Biological characteristics of high and low-risk groups
To explore the role played by DEGs between high and low-risk groups. We identified 854 DEGs using the DESeq2 package (Supplementary Figure 2). The DEGs were subsequently analyzed for GO and KEGG enrichment. BP results indicated that regulation of membrane potential, regulation of ion transmembrane transport, and regulation of metal ion transport plasma transport were the main biological processes. CC results showed that synaptic cell components such as presynapse, neuronal cell body, and neuron-to-neuron synapse were mainly enriched by DEGs. Various channel activities such as passive transmembrane transporter activity and channel activity were demonstrated in the MF results (Figure 6A). The GSEA was performed by sorting the fold change of DEGs in high and low-risk groups, and only TOP10 enrichment results are shown. We found that T cell-mediated immunity was suppressed in GO (Figure 6B), Thyroid hormone synthesis, Gastric acid secretion, and Neuroactive ligand-receptor interaction were activated in KEGG (Figure 6C). Also, we took the intersection of the two enrichment results (Figure 6D), and 108 GO-enriched functions and 5 KEGG pathways were particularly important in THCA (Supplementary Table 1), but the importance of 365 GO-enriched functions and 48 KEGG pathways cannot be excluded.

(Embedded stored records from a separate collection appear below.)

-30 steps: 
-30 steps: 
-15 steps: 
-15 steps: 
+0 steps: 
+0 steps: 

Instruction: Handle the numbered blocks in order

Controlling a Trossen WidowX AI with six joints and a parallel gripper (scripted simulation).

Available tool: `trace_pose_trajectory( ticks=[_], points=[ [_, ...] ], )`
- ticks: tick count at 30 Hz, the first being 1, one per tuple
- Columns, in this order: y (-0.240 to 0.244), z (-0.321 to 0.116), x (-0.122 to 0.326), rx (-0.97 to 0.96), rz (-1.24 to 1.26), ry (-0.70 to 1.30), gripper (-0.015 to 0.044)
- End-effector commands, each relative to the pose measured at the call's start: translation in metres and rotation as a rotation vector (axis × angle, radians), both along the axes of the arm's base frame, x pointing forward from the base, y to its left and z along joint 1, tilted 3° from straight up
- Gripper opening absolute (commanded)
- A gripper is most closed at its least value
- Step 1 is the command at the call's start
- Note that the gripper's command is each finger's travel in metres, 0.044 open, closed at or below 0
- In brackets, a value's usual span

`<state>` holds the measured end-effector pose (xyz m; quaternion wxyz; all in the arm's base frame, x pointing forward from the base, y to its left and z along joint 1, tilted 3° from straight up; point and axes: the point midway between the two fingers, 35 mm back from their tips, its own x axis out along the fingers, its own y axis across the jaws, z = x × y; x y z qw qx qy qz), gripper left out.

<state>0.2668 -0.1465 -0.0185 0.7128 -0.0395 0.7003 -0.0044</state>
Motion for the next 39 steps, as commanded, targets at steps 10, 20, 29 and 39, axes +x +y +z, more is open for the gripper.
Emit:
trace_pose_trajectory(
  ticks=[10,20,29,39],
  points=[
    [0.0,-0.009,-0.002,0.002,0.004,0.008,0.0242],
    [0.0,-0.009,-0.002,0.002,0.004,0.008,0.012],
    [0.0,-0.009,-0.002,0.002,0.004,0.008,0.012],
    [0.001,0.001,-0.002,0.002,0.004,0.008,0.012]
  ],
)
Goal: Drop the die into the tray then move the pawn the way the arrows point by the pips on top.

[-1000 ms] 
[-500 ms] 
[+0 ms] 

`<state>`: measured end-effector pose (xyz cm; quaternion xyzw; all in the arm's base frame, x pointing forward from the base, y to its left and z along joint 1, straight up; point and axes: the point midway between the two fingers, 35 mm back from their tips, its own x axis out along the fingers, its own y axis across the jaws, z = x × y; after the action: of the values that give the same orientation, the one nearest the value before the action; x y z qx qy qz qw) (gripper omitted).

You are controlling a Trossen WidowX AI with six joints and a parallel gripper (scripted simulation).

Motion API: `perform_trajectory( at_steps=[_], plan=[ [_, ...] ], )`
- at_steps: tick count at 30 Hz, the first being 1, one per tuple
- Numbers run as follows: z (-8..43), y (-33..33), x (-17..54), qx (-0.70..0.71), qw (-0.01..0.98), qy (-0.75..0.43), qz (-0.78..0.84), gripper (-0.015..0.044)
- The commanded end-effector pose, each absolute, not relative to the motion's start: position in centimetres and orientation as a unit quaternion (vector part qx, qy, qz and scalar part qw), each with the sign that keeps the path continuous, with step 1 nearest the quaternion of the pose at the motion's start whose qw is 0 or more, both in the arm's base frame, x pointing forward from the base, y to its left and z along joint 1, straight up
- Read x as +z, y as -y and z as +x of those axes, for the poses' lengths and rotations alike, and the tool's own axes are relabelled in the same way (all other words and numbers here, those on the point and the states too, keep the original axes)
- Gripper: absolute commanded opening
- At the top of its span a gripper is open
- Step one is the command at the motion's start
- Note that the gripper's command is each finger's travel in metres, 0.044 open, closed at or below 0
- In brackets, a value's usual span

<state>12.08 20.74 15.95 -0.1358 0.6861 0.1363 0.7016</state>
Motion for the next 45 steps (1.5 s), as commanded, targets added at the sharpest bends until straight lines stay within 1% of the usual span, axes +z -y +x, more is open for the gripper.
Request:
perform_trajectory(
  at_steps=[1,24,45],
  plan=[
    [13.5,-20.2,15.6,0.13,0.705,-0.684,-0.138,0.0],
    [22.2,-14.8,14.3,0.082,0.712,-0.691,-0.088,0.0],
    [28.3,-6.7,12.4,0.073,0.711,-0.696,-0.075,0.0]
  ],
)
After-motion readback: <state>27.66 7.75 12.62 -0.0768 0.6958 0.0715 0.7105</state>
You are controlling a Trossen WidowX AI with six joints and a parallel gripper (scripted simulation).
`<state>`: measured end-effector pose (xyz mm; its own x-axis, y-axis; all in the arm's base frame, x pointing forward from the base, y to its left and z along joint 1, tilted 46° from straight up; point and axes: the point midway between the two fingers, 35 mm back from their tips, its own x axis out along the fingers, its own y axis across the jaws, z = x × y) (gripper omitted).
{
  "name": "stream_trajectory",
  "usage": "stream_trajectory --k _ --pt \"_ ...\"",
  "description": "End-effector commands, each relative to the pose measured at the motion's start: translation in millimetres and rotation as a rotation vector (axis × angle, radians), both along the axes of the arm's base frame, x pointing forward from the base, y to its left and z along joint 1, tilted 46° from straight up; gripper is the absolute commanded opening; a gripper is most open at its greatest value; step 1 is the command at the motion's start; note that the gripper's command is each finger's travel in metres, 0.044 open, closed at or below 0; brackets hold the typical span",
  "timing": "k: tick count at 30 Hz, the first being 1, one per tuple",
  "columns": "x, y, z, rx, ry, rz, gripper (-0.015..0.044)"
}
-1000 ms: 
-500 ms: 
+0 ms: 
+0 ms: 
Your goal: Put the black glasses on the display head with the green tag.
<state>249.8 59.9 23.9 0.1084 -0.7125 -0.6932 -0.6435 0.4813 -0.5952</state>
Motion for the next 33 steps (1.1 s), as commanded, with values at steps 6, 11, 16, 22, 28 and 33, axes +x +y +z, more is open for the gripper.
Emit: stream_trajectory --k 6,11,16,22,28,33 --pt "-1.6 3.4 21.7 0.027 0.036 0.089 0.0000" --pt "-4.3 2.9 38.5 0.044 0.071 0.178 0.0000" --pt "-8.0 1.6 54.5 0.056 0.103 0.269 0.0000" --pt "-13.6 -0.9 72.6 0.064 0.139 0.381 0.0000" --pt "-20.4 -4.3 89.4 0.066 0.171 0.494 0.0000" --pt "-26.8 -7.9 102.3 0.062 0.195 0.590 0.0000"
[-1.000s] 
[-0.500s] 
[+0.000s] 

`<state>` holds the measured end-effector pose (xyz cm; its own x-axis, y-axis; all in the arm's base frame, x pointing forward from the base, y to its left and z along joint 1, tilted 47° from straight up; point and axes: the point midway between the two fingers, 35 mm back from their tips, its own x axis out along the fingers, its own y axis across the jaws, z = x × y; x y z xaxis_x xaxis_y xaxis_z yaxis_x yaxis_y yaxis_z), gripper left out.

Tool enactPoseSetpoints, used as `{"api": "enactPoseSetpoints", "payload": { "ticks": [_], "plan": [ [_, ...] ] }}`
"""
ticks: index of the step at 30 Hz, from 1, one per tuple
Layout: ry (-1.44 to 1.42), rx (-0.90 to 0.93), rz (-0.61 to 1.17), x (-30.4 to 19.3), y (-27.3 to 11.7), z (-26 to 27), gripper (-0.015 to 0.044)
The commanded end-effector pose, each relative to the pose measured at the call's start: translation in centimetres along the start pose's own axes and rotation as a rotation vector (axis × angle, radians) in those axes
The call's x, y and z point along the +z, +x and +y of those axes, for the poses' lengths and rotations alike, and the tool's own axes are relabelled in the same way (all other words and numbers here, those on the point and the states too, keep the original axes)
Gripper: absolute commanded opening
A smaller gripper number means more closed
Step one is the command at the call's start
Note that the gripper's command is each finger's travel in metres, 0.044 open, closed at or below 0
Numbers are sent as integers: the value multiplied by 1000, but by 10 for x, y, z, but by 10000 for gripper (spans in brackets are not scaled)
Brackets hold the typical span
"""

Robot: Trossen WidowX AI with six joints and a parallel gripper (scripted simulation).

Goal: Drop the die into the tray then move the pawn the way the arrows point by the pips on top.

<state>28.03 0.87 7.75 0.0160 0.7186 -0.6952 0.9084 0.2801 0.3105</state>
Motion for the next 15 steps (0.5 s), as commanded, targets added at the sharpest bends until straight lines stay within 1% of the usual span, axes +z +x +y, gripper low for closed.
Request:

Construction of lncRNA-mRNA network
The progression of THCA was influenced by DEGs (mRNA) in the high- and low-risk groups influenced, so we mapped the lncRNA-mRNA co-expression network to explore how two characteristic genes regulate these mRNAs and thus influence THCA. 88 mRNAs were regulated by DPP4-DT as shown in (Figure 6E), especially DPP4, LIPH, SLC22A31, LGALS3, and SYTL5, which were highly correlated and significant mRNAs. Only 33 DEGs were associated with SAP30-DT. DPP6 could be affected by both signature genes. 121 mRNAs are shown in Supplementary Table 2.